Start of Block

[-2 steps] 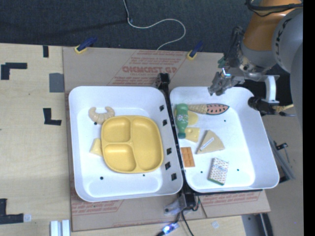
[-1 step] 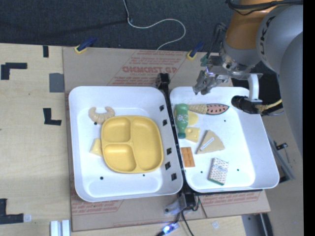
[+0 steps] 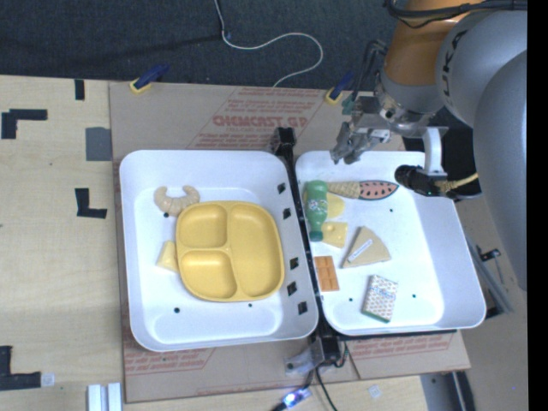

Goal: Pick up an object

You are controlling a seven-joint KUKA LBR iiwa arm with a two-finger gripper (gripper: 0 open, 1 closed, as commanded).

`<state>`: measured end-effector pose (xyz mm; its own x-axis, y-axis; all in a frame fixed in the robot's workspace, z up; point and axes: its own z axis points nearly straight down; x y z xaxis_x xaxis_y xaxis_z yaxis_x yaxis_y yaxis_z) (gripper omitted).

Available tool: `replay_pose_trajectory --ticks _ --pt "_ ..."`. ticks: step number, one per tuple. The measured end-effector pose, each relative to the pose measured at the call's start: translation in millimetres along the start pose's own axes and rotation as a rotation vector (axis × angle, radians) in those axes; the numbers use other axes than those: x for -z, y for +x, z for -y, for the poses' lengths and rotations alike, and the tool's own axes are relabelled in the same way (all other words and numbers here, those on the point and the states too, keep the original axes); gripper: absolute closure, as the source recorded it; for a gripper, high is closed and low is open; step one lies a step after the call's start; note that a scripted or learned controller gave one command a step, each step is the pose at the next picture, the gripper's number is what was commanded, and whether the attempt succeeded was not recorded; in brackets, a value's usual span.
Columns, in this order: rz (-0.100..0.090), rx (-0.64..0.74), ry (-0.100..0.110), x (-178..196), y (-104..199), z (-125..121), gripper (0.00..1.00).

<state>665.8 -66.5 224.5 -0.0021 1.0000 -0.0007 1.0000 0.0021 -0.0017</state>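
one hand (image 3: 348, 151) above right bin (image 3: 445, 255) rim

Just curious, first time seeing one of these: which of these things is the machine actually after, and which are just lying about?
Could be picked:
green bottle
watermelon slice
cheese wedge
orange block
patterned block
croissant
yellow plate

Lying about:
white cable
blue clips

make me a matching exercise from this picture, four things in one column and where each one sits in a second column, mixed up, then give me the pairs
Things:
1. yellow divided plate
2. green bottle
3. orange cracker
4. gripper

Places:
A. above the far rim of the right bin
B. right bin, against the divider, near side
C. left bin, middle
D. right bin, by the divider, far side

Pairs: 1-C, 2-D, 3-B, 4-A
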Motion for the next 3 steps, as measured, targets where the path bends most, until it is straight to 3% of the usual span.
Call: replay_pose_trajectory --ticks 1,2,3 --pt "-0.001 -0.001 0.000 10 -5 13 1.00" --pt "0.001 -0.001 0.000 -2 3 4 1.00" --pt "0.000 -0.002 0.000 2 -15 13 1.00"
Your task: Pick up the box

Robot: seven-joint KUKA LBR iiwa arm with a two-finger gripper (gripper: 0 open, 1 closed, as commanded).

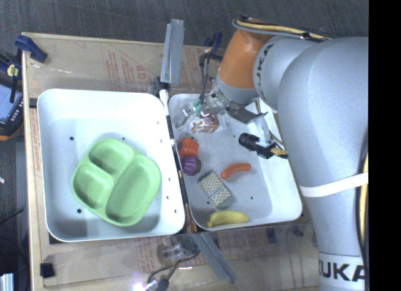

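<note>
Camera view, from above at a slant:
Surface (94,64): brown board, printed lettering, carried two shallow white bins side by side.
Left bin (56,108): held a green divided plate (116,182), three compartments, lying low-centre in the bin.
Right bin (276,195): held all the small items.
Box (215,189): small, flat, patterned top w/ fine checks; lay at a tilt on the bin floor, roughly centre-low; apart from the fingers, nothing touching it that could be seen.
Sausage (235,170): orange-red, just up-right of the box, not touching.
Banana (228,218): yellow, near the bin's lower wall, below the box.
Red item (188,147): roundish, by the bin's left wall.
Purple item (190,165): roundish, directly below the red one, touching or nearly so.
Crinkly packet (203,123): silvery w/ brown print, upper-left corner of the right bin.
Black cylinder (255,144): short, dark, right part of the bin; could not tell if loose or part of the rig.
Arm (319,126): grey, orange band above wrist, reached in from the right, covered the bin's right side.
Gripper (205,109): over the upper-left corner of the right bin, at the packet; well apart from the box.
Fingers: state could not be told, hidden by wrist and clutter.
</note>
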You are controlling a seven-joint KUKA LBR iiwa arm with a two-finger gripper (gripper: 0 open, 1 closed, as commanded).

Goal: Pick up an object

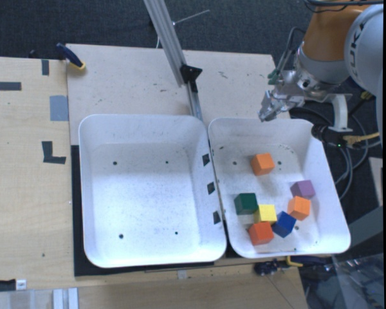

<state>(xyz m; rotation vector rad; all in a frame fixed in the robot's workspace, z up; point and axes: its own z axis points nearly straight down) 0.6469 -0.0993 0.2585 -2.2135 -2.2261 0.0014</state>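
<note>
Hand: the hand [271,110] hovers above the far rim of the right bin [328,172], at about 12 o'clock of it; nothing is between its tips, and whether it is parted or closed I cannot tell.
Candidates: an orange cube [262,163] sits alone near the bin's centre; a green cube [246,203], yellow cube [267,213], red cube [260,233], blue cube [284,224], second orange cube [299,207] and purple cube [302,188] crowd toward 5 o'clock.
Why there: probably poised high to descend clear of the wall.
Open room: the lone orange cube has free floor all round, the easiest pick; the cluster touches, leaving little gap.
Left bin [90,172]: on the surface beside it.
</note>
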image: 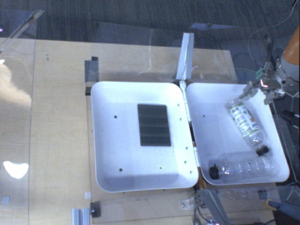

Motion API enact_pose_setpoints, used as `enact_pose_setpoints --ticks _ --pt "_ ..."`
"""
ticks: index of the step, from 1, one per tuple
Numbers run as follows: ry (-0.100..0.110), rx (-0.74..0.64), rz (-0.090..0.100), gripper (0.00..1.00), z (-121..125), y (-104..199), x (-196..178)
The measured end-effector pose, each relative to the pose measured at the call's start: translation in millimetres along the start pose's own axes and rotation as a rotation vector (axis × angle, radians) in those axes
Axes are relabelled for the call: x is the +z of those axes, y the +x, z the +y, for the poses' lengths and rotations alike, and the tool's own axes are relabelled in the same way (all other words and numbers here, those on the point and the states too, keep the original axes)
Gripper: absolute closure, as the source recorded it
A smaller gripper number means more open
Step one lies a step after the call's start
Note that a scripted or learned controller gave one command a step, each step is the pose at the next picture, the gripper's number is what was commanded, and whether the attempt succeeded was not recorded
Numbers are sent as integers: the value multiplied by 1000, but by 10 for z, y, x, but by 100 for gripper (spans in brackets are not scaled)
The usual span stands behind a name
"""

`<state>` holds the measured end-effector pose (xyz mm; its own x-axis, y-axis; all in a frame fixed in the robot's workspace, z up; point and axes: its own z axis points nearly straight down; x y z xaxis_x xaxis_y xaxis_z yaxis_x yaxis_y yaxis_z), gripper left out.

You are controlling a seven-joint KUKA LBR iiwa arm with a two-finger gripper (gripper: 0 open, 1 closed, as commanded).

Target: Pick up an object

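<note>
In the camera view I am reaching in over the far right corner of the right bin (281, 144), my gripper (255, 89) hanging just above the base end of the labelled bottle (243, 122); I cannot tell how it is set. That bottle is lying slantwise, its dark cap toward the near wall, and a second clear bottle (241, 168) is lying along that wall. I am judging it best to come down squarely across the labelled bottle's middle, since a round body is likely to roll away

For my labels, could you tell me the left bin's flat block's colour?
Black block, in the camera view.
</note>
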<state>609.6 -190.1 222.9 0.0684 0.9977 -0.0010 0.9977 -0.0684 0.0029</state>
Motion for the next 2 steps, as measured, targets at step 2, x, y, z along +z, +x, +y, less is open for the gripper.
enact_pose_setpoints --ticks 2 --pt "-3 -306 1 0 153 -141 1356"
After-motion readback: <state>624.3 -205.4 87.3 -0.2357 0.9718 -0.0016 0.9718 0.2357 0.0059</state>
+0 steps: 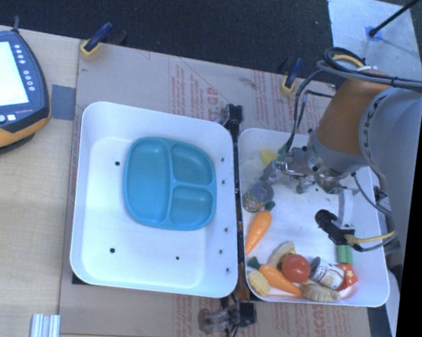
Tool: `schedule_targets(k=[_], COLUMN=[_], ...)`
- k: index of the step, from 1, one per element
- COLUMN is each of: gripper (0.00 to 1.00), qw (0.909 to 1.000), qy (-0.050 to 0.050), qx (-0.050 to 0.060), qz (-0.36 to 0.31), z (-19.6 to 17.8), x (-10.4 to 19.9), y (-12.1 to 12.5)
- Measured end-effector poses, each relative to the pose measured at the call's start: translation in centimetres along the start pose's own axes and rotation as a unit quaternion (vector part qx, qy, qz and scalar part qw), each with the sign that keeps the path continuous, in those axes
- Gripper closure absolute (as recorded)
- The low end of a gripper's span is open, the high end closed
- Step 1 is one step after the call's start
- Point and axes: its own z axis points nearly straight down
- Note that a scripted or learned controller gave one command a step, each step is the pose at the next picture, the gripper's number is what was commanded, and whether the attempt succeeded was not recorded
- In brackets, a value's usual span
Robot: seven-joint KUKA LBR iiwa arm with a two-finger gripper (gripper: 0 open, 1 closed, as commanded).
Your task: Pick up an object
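My gripper point(291, 168) hangs low over the far left part of the right bin point(367, 297), under the grey arm with its orange band. Just left of it lies a small yellow-green piece point(268, 157). A grey tin point(256, 197) stands a little below and to the left of the gripper. An orange carrot point(258, 231) lies beside the tin. Along the near wall crowd a red tomato point(296, 267), a second carrot point(282, 282), a corn cob point(258, 283) and a white-labelled red packet point(331, 276). I see nothing held.
The left bin point(91, 210) holds a blue divided plate point(171, 183). A small green thing point(345, 254) lies near the right bin's right wall. A tablet in an orange case point(6, 93) rests on the bench at far left. Clamps grip the bench's far edge.
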Motion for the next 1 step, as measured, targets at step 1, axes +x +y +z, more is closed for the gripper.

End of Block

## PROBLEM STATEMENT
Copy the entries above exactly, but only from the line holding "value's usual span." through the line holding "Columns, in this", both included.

## TASK OUTPUT
Available tool: `replay_pose_trajectory --ticks _ --pt "_ ..."`. ticks: step number, one per tuple. The measured end-effector pose, each relative to the pose measured at the call's start: translation in millimetres along the start pose's own axes and rotation as a rotation vector (axis × angle, radians) in those axes; the numbers use other axes than those: x for -z, y for +x, z for -y, for the poses' lengths and rotations alike, and the tool's own axes are relabelled in the same way (all other words and numbers here, those on the point and the states too, keep the original axes); gripper: absolute closure, as the source recorded it; for a gripper, high is closed and low is open; step one lies a step after the call's start; note that a scripted or learned controller gave one command a step, each step is the pose at the next picture, the gripper's number is what was commanded, and whether the attempt succeeded was not recorded; in brackets, a value's usual span.
Columns, in this order: rz (-0.100..0.090), rx (-0.64..0.74), ry (-0.100..0.110), x (-178..196), y (-104..199), z (-125..121), gripper (0.00..1.00).

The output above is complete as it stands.